4) Have a baby that can feed from the beginning. Or rather, feed your baby from the beginning, using bottle if breast not working. Contrary to the scaremongering breastapo, you can give your baby a bottle in the early days and still breastfeed later (as long as you don't stop breastfeeding or expressing completely). Unless I  am a freak of nature.

5) Go home after one night in hospital.

6) Accept that all of this is luck of the draw and that you cannot control it. A bad experience once does not mean you will have a bad experience a second time. None of it is your fault, or your achievement.

7) Despite the above rule, allow yourself to feel shit, or proud of yourself, or both. One day it will fade to be just part of your story. My mum said to me after my first birth, you will retell it and retell it and one day it will  lose its emotional hold on you. She's not right yet, but I see that she might be one day.


Saturday, 5 January 2013

Raising men

We had a son. He's wonderful. 

So when he was about 30 hours old and we were settling in at home I thought it was time for the chat. The one about my role as his mummy and how he should feel able to tell me anything (but no need to tell me everything) and how it's my job, and his daddy's job, to help him grow up to be a man, and all that will entail.

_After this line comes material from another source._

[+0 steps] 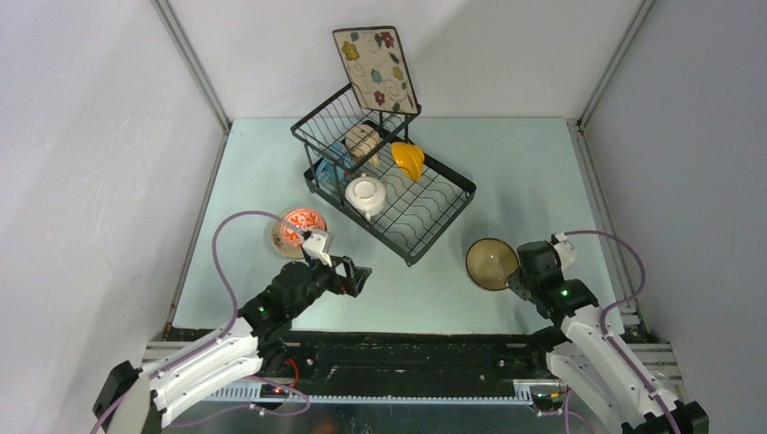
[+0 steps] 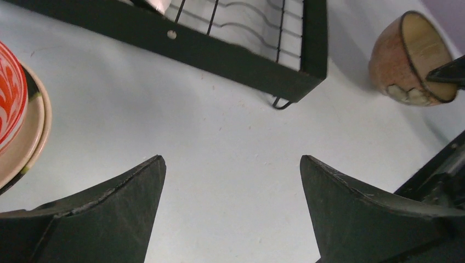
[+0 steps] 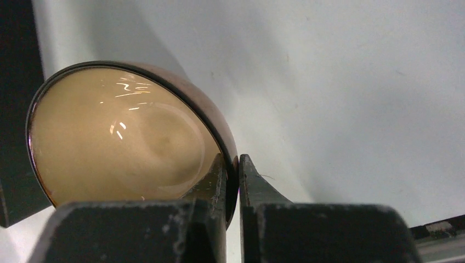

It must have been the hormones - the ones that place exuberance over exhaustion for a couple of days. 

You'll need, I told him, not necessarily to meet society's expectations of what a man is, but to know what it is that is expected. Know the rules to break the rules, that kind of thing. You'll be expected to be strong, I told him, whatever that means. And though you can cry, it'll be noted each time by people who either want you to or don't want you to. I want you to be happy and thoughtful and fulfilled and to love and be loved I told him. To care for the vulnerable and leave the world better than you find it and to value words and feelings but to also be able to create fire from sticks and unblock the sink. Not all that different from the chat I gave my daughter in fact, when it came to life skills. But above all, I told my son, in learning to be a man, you must be kind. 

My mum came over shortly after. I have been telling him all I will be teaching him to help him become a man I told my mum. I hope, she said, that number one was kindness. She's a wise woman my mum - she taught me everything I know.